# REQUIREMENT
Among the entries below, how many lines have the string "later" in them? Only the number should be given.

# SUPPLIED ENTRIES

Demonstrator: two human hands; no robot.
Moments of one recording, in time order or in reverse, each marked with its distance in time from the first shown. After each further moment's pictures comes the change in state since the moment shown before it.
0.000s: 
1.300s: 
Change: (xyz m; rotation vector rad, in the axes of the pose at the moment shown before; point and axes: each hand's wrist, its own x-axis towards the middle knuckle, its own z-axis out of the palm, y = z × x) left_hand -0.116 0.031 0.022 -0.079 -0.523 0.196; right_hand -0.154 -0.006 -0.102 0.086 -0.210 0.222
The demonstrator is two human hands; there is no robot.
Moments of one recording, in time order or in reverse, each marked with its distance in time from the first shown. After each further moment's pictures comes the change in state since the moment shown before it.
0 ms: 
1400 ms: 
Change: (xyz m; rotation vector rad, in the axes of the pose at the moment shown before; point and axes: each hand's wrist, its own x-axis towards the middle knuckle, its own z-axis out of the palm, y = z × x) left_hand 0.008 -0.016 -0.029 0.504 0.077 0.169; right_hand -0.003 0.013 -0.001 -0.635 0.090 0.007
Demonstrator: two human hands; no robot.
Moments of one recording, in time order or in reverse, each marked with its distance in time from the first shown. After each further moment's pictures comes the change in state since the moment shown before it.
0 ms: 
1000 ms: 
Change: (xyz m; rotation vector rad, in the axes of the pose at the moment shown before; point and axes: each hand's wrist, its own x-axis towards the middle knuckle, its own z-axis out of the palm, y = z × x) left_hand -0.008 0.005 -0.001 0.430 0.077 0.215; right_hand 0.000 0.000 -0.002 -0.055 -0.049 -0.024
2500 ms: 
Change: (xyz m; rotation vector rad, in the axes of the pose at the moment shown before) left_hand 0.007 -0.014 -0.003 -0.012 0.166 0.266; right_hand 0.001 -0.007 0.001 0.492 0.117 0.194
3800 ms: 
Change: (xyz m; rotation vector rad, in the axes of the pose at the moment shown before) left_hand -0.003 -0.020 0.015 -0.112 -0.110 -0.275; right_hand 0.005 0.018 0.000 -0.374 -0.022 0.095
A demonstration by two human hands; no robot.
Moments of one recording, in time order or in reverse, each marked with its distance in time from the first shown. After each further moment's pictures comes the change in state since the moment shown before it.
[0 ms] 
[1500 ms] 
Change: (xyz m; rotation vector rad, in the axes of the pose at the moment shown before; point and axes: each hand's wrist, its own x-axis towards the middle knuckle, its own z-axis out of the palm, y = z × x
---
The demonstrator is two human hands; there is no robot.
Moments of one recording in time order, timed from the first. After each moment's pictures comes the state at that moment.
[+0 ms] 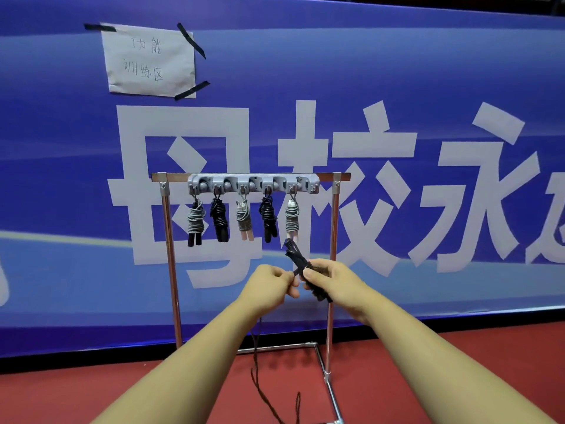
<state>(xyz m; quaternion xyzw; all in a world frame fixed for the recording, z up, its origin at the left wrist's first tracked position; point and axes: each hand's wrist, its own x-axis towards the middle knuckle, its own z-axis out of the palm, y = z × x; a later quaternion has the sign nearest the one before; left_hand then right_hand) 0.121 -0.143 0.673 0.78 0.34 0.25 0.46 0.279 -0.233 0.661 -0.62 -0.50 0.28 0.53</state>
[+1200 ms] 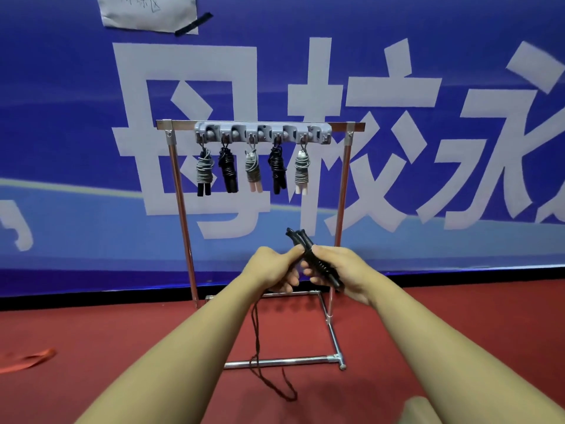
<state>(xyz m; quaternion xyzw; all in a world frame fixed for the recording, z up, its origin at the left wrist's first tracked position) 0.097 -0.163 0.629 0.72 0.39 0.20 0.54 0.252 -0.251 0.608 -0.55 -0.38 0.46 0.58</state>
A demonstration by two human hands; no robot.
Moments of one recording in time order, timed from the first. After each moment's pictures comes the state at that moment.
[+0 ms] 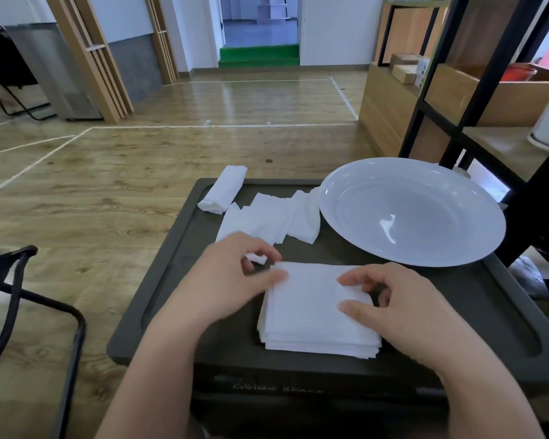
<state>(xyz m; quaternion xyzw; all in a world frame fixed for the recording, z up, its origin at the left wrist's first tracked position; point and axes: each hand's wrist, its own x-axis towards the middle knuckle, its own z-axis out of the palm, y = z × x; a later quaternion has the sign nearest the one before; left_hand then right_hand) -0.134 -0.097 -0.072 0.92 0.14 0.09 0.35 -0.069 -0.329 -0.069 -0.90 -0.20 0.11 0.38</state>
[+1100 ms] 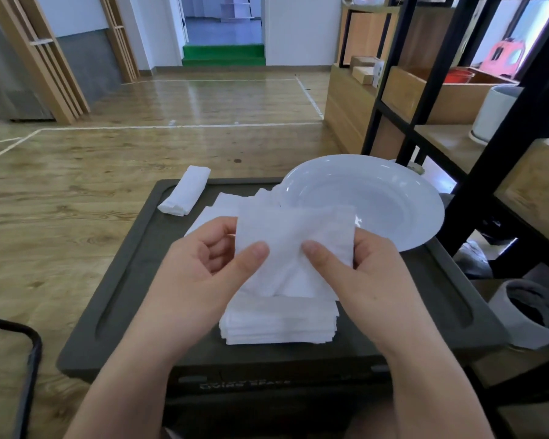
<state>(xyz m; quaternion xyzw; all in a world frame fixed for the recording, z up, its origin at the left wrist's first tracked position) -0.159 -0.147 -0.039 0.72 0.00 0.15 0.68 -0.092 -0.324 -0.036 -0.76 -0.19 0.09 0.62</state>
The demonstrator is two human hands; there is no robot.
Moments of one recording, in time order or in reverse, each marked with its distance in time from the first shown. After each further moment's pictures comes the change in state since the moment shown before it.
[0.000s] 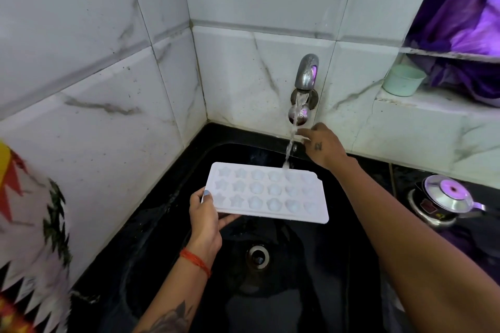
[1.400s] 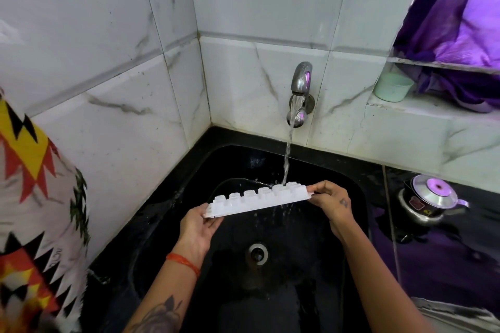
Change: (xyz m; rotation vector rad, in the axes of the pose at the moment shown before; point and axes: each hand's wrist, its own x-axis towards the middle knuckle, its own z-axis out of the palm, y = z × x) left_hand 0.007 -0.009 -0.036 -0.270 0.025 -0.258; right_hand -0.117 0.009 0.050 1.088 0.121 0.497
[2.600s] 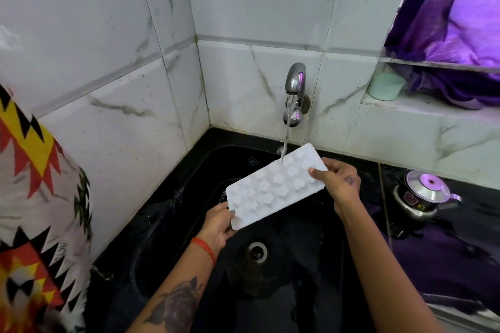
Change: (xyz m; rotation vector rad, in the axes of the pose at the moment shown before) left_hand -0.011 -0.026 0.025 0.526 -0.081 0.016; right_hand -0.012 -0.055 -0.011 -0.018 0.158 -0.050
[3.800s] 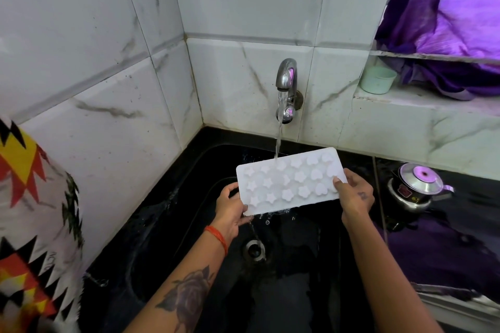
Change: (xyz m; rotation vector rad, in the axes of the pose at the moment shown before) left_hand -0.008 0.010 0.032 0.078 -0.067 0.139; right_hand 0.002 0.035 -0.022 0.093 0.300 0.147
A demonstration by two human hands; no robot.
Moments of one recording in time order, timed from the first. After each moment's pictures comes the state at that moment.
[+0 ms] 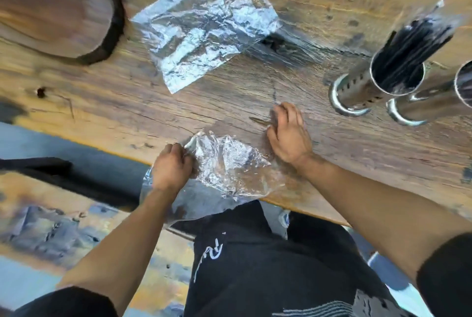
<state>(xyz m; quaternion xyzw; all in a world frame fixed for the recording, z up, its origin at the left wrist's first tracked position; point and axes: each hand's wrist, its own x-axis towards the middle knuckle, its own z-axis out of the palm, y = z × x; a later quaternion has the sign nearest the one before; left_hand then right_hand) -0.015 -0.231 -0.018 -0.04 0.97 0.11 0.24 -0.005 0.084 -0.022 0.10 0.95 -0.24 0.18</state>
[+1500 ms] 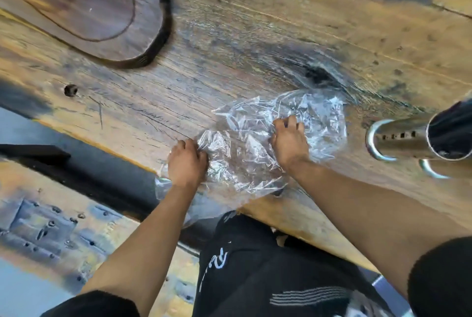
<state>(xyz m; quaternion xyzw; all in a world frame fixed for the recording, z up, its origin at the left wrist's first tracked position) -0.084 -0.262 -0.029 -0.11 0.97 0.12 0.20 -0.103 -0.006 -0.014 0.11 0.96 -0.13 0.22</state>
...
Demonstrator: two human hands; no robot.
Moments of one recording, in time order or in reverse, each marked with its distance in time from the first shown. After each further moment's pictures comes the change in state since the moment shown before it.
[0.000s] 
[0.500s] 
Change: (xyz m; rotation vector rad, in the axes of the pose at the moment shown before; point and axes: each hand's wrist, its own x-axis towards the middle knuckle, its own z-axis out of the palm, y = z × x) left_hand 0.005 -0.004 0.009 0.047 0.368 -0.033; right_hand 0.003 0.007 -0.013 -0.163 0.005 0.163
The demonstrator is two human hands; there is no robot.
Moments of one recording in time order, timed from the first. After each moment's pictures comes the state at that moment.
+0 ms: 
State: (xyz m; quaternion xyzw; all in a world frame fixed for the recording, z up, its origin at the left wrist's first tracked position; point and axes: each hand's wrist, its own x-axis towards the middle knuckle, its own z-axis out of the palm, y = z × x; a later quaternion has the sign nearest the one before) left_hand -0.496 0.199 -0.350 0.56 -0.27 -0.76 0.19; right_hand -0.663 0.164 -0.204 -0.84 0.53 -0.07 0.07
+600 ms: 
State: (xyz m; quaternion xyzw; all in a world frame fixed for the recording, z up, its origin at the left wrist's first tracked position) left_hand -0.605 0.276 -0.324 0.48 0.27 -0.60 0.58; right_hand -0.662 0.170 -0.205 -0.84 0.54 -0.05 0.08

# ANSWER TO THIS EXERCISE
4